The Federal Reserve Board's Partial Authorization Mandate and Report (PAMR) program allows depository institutions to request authorization from the Board to conduct certain activities that are not otherwise authorized by law. The PAMR program is designed to provide a mechanism for the Board to consider, on a case-by-case basis, requests for authorization to conduct activities that the Board believes are consistent with the safe and sound operation of depository institutions and the promotion of economic growth.
 
The PAMR program is intended to supplement, not replace, the existing supervisory and regulatory framework for depository institutions. The program is not a license to engage in unsafe or unsound practices, nor is it intended to reduce the supervisory and regulatory expectations of depository institutions. The PAMR program is also not a substitute for the Board's rulemaking authority.
 
The PAMR program does not authorize any activity that would be contrary to law, regulation, or Board policy. Requests for authorization under the PAMR program are reviewed on a case-by-case basis by the Board, in consultation with the relevant federal supervisory agencies.
 
The PAMR program is one part of the Board's efforts to facilitate depository institutions' ability to innovate and meet the evolving needs of their customers in a safe and sound manner.

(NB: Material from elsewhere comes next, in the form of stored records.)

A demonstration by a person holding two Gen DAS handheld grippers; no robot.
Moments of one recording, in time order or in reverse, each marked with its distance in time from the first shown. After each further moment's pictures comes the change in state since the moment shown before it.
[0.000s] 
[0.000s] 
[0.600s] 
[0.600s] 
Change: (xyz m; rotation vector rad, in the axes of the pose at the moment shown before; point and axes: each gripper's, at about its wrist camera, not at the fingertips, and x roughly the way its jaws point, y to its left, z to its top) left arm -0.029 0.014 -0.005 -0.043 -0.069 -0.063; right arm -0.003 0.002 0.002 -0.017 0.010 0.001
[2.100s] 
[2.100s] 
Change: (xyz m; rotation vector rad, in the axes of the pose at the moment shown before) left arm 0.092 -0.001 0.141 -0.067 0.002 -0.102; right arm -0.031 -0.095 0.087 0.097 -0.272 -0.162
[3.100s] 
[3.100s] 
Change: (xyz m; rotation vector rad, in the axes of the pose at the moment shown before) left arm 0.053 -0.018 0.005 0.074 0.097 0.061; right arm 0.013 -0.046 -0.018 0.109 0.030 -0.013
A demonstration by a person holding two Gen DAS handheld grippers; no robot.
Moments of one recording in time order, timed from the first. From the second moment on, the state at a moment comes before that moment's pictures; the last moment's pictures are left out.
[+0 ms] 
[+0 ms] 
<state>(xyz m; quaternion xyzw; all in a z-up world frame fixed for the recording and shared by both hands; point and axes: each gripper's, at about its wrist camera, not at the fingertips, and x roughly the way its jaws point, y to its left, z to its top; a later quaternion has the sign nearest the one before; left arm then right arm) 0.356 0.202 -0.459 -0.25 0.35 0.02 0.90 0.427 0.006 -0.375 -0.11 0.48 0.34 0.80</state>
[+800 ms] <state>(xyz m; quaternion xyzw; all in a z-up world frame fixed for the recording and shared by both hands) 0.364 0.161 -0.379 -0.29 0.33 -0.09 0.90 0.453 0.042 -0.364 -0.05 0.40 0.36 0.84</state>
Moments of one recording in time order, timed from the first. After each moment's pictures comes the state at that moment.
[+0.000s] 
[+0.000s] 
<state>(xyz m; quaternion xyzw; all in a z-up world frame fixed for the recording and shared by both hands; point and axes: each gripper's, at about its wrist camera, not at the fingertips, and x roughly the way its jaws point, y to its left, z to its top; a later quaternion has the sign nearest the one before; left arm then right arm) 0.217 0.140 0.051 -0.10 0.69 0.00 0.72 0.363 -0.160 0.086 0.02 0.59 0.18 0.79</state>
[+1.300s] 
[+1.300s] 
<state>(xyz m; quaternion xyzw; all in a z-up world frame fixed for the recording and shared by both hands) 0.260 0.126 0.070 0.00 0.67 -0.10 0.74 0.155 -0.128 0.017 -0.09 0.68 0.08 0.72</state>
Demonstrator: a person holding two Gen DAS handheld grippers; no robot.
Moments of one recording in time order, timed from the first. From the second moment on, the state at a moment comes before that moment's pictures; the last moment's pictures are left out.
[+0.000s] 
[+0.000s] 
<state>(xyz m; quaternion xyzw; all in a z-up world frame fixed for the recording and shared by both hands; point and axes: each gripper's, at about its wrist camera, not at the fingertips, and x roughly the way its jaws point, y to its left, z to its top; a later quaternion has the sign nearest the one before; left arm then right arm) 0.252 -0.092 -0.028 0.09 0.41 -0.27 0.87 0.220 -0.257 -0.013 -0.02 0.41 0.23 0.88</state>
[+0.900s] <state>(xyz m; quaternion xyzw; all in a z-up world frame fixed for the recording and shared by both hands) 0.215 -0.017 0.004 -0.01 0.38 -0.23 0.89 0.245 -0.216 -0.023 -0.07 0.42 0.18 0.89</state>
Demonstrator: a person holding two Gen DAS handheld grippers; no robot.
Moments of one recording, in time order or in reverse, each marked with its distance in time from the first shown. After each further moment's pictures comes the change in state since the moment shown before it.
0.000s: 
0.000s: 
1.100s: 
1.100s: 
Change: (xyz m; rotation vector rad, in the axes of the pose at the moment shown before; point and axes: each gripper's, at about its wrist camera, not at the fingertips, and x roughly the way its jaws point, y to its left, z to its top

The Board believes that the PAMR program can provide a mechanism for the Board to consider, on a case-by-case basis, requests for authorization to conduct activities that the Board believes are consistent with the safe and sound operation of depository institutions and the promotion of economic growth.
 
The PAMR program is not intended to be used as a means to circumvent existing law, regulation, or Board policy. Requests for authorization under the PAMR program will be reviewed on a case-by-case basis by the Board, in consultation with the relevant federal supervisory agencies.